* [ASSIGNMENT]: Set down every entry again exactly as it stands below.

* [SUPPLIED MATERIAL]:
• • • • • • •

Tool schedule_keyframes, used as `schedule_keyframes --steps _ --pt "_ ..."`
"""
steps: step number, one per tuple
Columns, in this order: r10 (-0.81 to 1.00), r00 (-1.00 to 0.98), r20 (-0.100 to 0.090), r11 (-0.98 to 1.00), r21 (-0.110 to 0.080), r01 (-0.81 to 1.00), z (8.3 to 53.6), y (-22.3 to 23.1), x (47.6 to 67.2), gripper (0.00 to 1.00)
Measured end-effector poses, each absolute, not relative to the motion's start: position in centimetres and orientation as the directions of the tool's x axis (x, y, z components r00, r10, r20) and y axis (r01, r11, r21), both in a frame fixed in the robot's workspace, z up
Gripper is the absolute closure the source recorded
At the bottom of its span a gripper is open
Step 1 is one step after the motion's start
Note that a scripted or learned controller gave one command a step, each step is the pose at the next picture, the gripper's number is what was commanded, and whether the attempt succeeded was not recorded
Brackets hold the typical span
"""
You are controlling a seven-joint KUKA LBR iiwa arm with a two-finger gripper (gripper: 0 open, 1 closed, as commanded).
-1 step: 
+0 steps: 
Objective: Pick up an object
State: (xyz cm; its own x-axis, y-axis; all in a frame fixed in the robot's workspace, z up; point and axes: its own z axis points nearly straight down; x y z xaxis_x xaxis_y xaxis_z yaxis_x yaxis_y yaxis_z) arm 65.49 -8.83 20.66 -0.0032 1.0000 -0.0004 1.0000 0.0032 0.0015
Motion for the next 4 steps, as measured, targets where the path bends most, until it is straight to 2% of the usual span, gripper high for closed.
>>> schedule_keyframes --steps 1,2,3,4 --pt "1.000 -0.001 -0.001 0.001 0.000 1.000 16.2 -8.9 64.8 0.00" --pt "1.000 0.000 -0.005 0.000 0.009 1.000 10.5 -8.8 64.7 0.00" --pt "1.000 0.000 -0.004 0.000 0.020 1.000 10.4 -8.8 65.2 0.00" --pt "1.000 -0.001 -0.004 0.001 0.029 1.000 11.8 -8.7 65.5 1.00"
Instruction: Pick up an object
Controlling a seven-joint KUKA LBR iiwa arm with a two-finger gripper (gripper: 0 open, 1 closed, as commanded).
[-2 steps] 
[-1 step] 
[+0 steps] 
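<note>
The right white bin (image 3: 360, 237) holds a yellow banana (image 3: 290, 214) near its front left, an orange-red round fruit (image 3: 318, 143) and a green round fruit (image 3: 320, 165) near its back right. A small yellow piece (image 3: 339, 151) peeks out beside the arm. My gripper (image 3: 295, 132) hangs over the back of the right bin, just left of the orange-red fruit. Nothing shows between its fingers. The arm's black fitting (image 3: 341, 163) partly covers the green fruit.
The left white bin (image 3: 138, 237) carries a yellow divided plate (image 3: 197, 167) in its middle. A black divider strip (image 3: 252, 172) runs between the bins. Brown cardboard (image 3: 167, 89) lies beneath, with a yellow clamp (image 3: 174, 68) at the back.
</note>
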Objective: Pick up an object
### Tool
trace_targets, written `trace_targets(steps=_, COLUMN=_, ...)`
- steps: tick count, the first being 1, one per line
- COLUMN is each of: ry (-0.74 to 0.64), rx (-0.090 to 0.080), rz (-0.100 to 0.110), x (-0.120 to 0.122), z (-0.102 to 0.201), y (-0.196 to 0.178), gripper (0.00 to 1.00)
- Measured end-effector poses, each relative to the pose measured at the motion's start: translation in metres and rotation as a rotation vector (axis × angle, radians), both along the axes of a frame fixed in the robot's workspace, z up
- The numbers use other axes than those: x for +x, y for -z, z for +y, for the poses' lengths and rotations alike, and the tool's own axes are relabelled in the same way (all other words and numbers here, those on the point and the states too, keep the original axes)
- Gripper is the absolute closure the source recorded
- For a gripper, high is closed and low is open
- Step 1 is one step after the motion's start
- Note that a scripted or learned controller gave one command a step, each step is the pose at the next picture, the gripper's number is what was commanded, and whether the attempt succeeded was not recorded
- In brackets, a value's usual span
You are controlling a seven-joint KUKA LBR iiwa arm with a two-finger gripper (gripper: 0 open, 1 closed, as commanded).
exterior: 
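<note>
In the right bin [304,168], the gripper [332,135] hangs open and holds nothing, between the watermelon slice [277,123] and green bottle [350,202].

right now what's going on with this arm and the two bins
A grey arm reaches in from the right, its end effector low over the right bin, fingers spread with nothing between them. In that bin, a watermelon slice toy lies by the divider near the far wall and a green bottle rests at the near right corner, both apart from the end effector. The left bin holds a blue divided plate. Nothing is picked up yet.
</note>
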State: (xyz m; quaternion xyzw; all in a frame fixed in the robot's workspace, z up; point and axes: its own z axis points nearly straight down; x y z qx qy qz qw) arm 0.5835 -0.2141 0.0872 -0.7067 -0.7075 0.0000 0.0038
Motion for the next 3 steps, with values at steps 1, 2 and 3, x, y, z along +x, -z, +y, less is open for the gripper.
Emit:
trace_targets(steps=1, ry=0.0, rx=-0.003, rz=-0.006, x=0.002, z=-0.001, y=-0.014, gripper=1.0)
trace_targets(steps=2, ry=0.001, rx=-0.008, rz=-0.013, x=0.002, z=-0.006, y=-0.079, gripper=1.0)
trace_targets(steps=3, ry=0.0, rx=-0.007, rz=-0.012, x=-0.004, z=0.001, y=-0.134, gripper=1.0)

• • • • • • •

* [SOLUTION]:
Tool schedule_keyframes, used as `schedule_keyframes --steps _ --pt "_ ..."`
"""
steps: step number, one per tuple
Columns, in this order: r10 (-0.81 to 1.00), r00 (-1.00 to 0.98), r20 (-0.100 to 0.090), r11 (-0.98 to 1.00), r21 (-0.110 to 0.080), r01 (-0.81 to 1.00), z (8.3 to 53.6), y (-22.3 to 23.1), x (47.6 to 67.2), gripper (0.00 to 1.00)
Measured end-effector poses, each absolute, not relative to the motion's start: position in centimetres and orientation as the directions of the tool's x axis (x, y, z components r00, r10, r20) and y axis (r01, r11, r21), both in a frame fixed in the robot's workspace, z up
Gripper is the absolute closure the source recorded
At the bottom of its span a gripper is open
Step 1 is one step after the motion's start
Note that a scripted or learned controller gave one command a step, each step is the pose at the next picture, the gripper's number is what was commanded, and whether the attempt succeeded was not recorded
Brackets hold the typical span
"""
You are controlling a seven-joint KUKA LBR iiwa arm with a two-finger gripper (gripper: 0 open, 1 closed, as commanded).
-1 step: 
+0 steps: 
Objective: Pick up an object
State: (xyz cm; its own x-axis, y-axis; all in a frame fixed in the robot's workspace, z up; point and axes: its own z axis points nearly straight down; x y z xaxis_x xaxis_y xaxis_z yaxis_x yaxis_y yaxis_z) arm 65.49 -8.83 20.66 -0.0032 1.0000 -0.0004 1.0000 0.0032 0.0015
Motion for the next 4 steps, as measured, targets where the path bends most, until it is straight to 2% of the usual span, gripper high for closed.
>>> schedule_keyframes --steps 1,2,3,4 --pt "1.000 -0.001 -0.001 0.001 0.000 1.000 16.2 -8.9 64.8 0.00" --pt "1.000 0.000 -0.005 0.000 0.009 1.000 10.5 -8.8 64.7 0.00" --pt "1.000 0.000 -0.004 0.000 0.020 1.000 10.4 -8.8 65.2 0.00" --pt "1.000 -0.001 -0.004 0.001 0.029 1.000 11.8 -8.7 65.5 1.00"
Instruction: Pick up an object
Controlling a seven-joint KUKA LBR iiwa arm with a two-finger gripper (gripper: 0 open, 1 closed, as commanded).
[-2 steps] 
[-1 step] 
[+0 steps] 
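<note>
The right white bin (image 3: 360, 237) holds a yellow banana (image 3: 290, 214) near its front left, an orange-red round fruit (image 3: 318, 143) and a green round fruit (image 3: 320, 165) near its back right. A small yellow piece (image 3: 339, 151) peeks out beside the arm. My gripper (image 3: 295, 132) hangs over the back of the right bin, just left of the orange-red fruit. Nothing shows between its fingers. The arm's black fitting (image 3: 341, 163) partly covers the green fruit.
The left white bin (image 3: 138, 237) carries a yellow divided plate (image 3: 197, 167) in its middle. A black divider strip (image 3: 252, 172) runs between the bins. Brown cardboard (image 3: 167, 89) lies beneath, with a yellow clamp (image 3: 174, 68) at the back.
</note>
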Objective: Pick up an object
### Tool
trace_targets, written `trace_targets(steps=_, COLUMN=_, ...)`
- steps: tick count, the first being 1, one per line
- COLUMN is each of: ry (-0.74 to 0.64), rx (-0.090 to 0.080), rz (-0.100 to 0.110), x (-0.120 to 0.122), z (-0.102 to 0.201), y (-0.196 to 0.178), gripper (0.00 to 1.00)
- Measured end-effector poses, each relative to the pose measured at the motion's start: translation in metres and rotation as a rotation vector (axis × angle, radians), both along the axes of a frame fixed in the robot's workspace, z up
- The numbers use other axes than those: x for +x, y for -z, z for +y, for the poses' lengths and rotations alike, and the tool's own axes are relabelled in the same way (all other words and numbers here, those on the point and the states too, keep the original axes)
- Gripper is the absolute closure the source recorded
- For a gripper, high is closed and low is open
- Step 1 is one step after the motion's start
- Note that a scripted or learned controller gave one command a step, each step is the pose at the next picture, the gripper's number is what was commanded, and whether the attempt succeeded was not recorded
- In brackets, a value's usual span
You are controlling a seven-joint KUKA LBR iiwa arm with a two-finger gripper (gripper: 0 open, 1 closed, as commanded).
exterior: 
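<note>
In the right bin [304,168], the gripper [332,135] hangs open and holds nothing, between the watermelon slice [277,123] and green bottle [350,202].

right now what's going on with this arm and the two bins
A grey arm reaches in from the right, its end effector low over the right bin, fingers spread with nothing between them. In that bin, a watermelon slice toy lies by the divider near the far wall and a green bottle rests at the near right corner, both apart from the end effector. The left bin holds a blue divided plate. Nothing is picked up yet.
</note>
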State: (xyz m; quaternion xyzw; all in a frame fixed in the robot's workspace, z up; point and axes: its own z axis points nearly straight down; x y z qx qy qz qw) arm 0.5835 -0.2141 0.0872 -0.7067 -0.7075 0.0000 0.0038
Motion for the next 3 steps, with values at steps 1, 2 and 3, x, y, z along +x, -z, +y, less is open for the gripper.
Emit:
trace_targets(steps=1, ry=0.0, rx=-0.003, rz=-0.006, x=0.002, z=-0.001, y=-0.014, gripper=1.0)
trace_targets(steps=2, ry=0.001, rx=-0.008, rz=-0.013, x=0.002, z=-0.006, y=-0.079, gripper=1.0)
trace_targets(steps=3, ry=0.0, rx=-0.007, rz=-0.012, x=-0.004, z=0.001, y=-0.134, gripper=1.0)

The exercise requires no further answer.